◆ PROBLEM REQUIREMENTS: If a line in the listing includes the word "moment", copy it out.

◆ MATERIAL PROVIDED:
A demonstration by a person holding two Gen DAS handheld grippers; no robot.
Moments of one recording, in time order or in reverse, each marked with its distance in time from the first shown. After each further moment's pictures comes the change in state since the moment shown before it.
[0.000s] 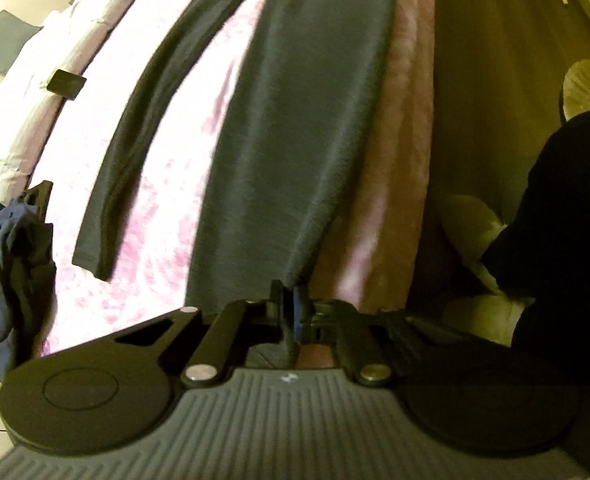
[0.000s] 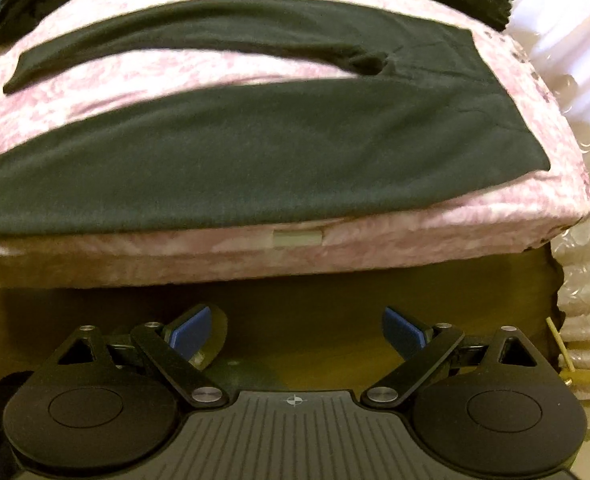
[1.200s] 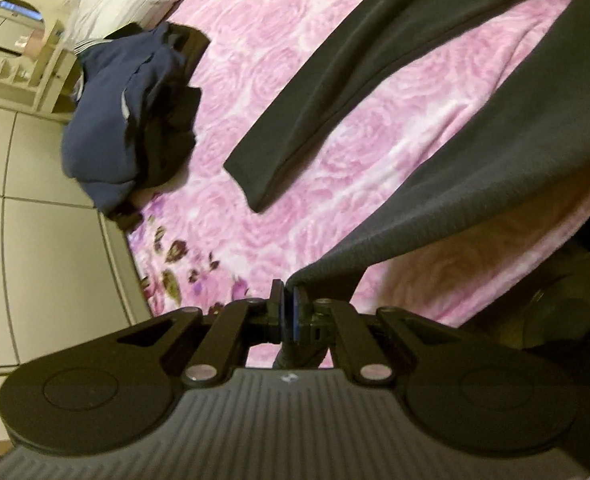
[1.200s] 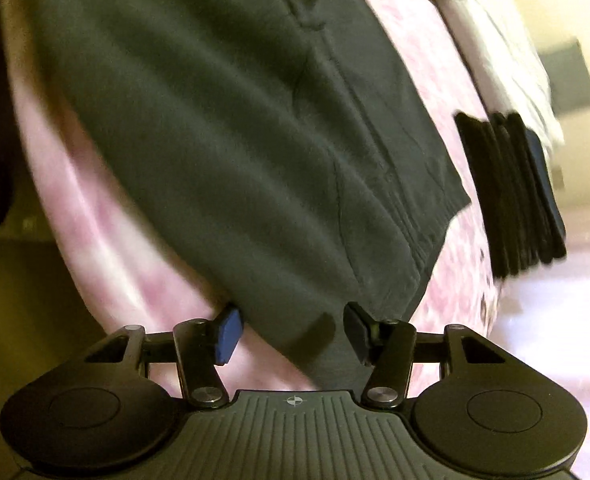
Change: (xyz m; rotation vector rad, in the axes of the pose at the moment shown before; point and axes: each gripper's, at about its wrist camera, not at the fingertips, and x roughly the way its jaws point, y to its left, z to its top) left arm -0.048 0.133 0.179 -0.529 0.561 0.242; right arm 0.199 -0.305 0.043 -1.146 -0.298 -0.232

◆ REPLY:
Moments of one recording, in time order or in reverse, each marked with its distance in time from the first shown. After each further moment's pictures comes the change in state since the moment shown before it.
Change: (xyz m; rotation vector rad, in the axes of the pose at the moment shown before; point and axes: each gripper's, at about its wrist camera, not at the fingertips, and x roughly the way its jaws point, y to its left, z to its top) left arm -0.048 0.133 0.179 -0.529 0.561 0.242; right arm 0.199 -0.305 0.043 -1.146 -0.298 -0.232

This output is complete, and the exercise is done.